Prompt: I would like the lines below, from the one with "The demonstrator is" through the one with "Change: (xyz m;", copied exactly and without any pictures.

╭─ Extracted information

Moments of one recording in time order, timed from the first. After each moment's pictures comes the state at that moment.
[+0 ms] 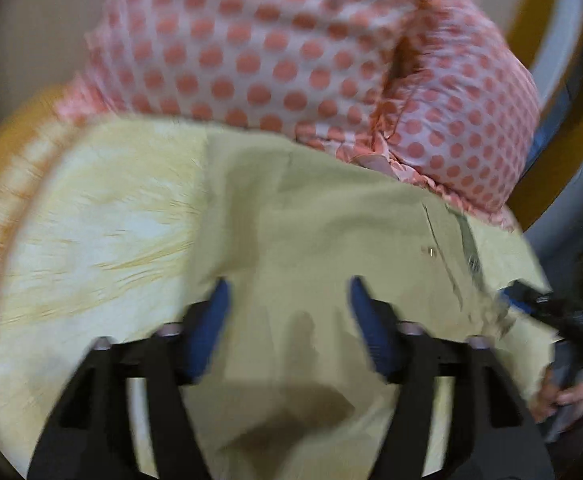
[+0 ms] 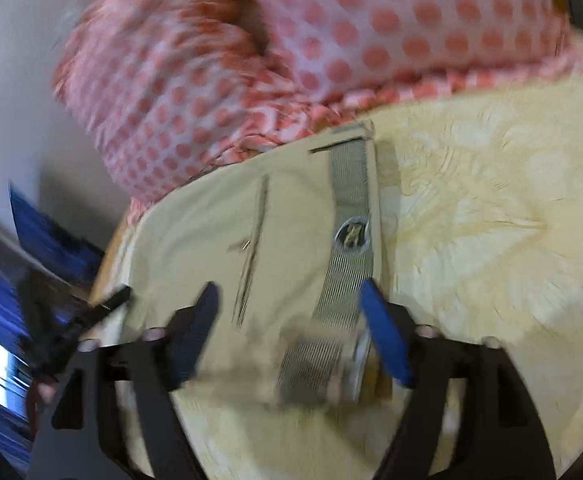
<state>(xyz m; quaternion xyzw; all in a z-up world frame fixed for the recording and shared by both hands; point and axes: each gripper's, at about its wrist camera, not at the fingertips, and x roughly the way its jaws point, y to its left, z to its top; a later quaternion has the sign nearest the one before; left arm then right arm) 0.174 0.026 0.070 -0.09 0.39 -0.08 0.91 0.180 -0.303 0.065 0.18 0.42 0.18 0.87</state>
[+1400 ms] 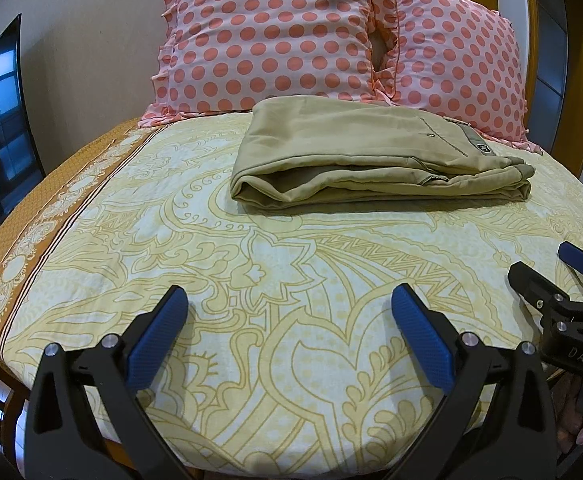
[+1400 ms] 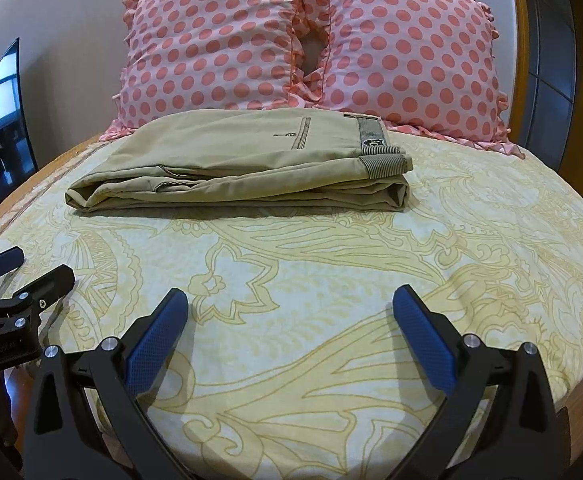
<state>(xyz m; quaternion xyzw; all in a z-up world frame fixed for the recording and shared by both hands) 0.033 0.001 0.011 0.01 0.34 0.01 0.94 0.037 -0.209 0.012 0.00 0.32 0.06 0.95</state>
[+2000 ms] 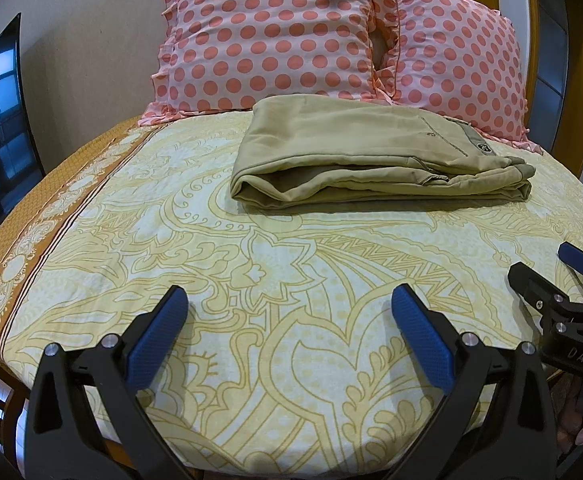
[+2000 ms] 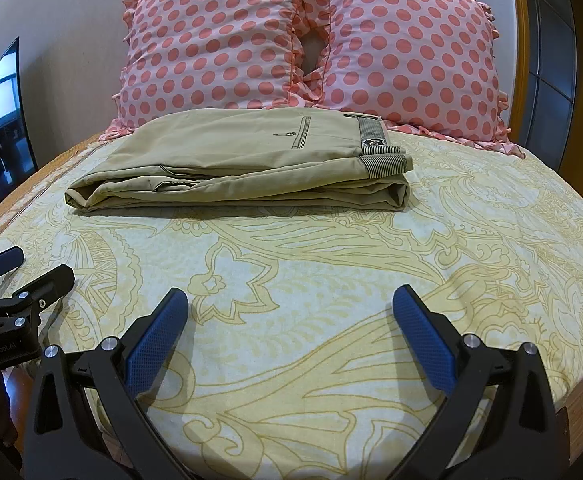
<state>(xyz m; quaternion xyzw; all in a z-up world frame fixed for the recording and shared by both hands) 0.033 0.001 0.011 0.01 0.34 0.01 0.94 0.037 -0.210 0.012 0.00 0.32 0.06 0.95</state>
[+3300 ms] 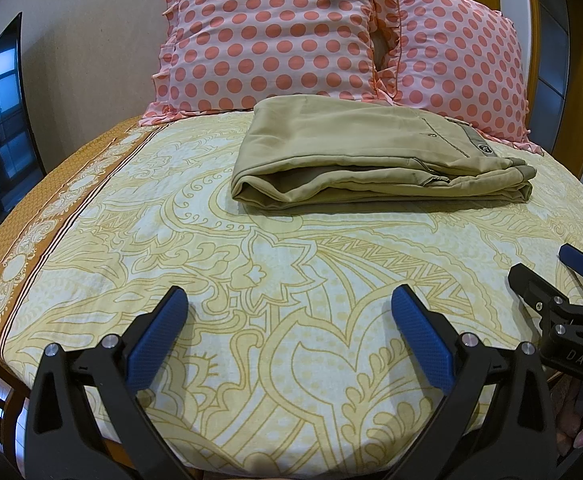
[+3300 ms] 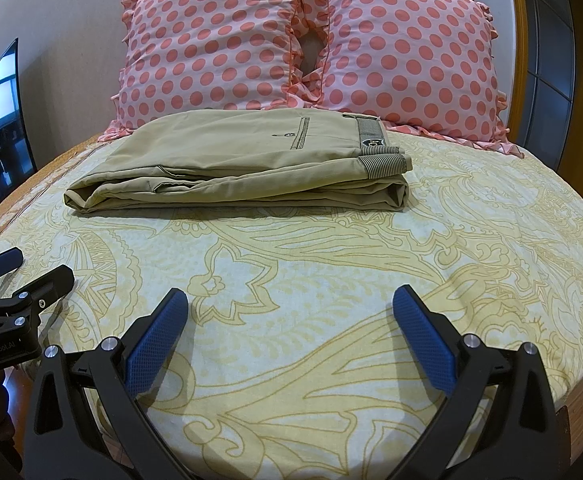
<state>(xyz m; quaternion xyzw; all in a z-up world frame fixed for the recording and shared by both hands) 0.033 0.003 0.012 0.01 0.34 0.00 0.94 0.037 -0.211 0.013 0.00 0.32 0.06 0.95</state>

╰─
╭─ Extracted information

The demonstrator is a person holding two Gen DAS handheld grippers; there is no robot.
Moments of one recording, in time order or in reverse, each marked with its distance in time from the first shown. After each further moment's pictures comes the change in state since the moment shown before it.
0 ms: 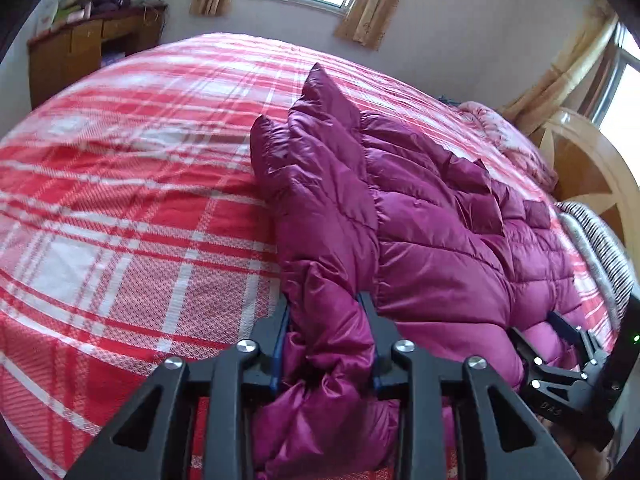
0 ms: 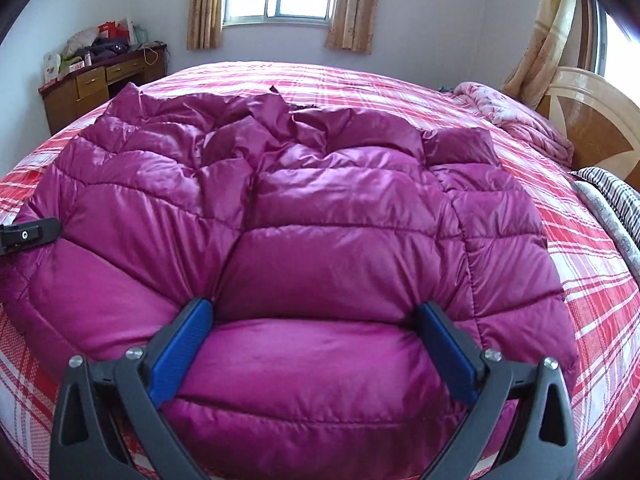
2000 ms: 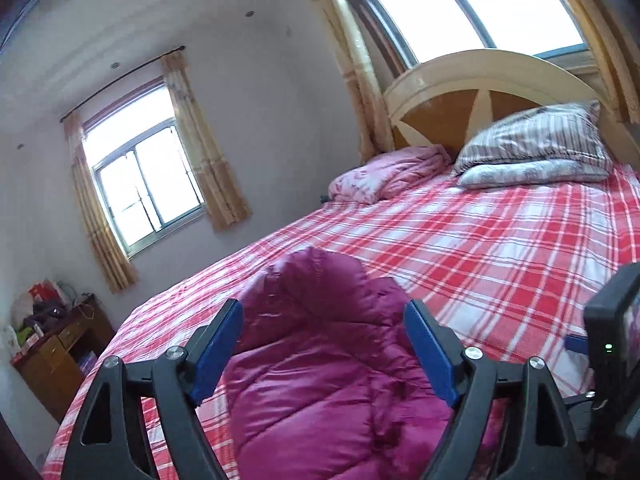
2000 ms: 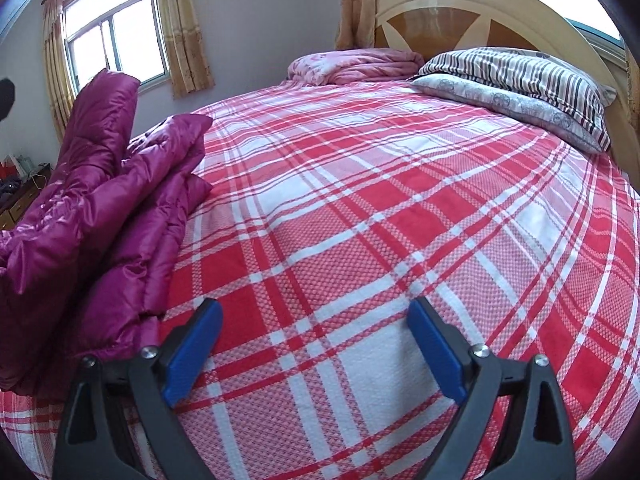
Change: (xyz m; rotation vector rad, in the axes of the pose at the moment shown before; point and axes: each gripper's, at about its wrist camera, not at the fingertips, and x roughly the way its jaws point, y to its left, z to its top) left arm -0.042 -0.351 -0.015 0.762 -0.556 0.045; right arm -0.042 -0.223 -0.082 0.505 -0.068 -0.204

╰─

Answer below:
The demonstrator is a person holding two Gen DAS handheld grippers; there is no robot.
Moments of one recording, in time order or in reverse, each marked with its distance in time from the first shown. After each further moment's pictures comes the change in state since the moment shown before it.
0 ms: 
0 ms: 
2000 ms: 
2000 ms: 
Change: (xyz m; rotation vector rad, in the axes of the pose at the moment shown before; point and axes: each gripper's, at about its wrist camera, not at the fingertips, and x roughly the way its jaws point, y to its left, z to its top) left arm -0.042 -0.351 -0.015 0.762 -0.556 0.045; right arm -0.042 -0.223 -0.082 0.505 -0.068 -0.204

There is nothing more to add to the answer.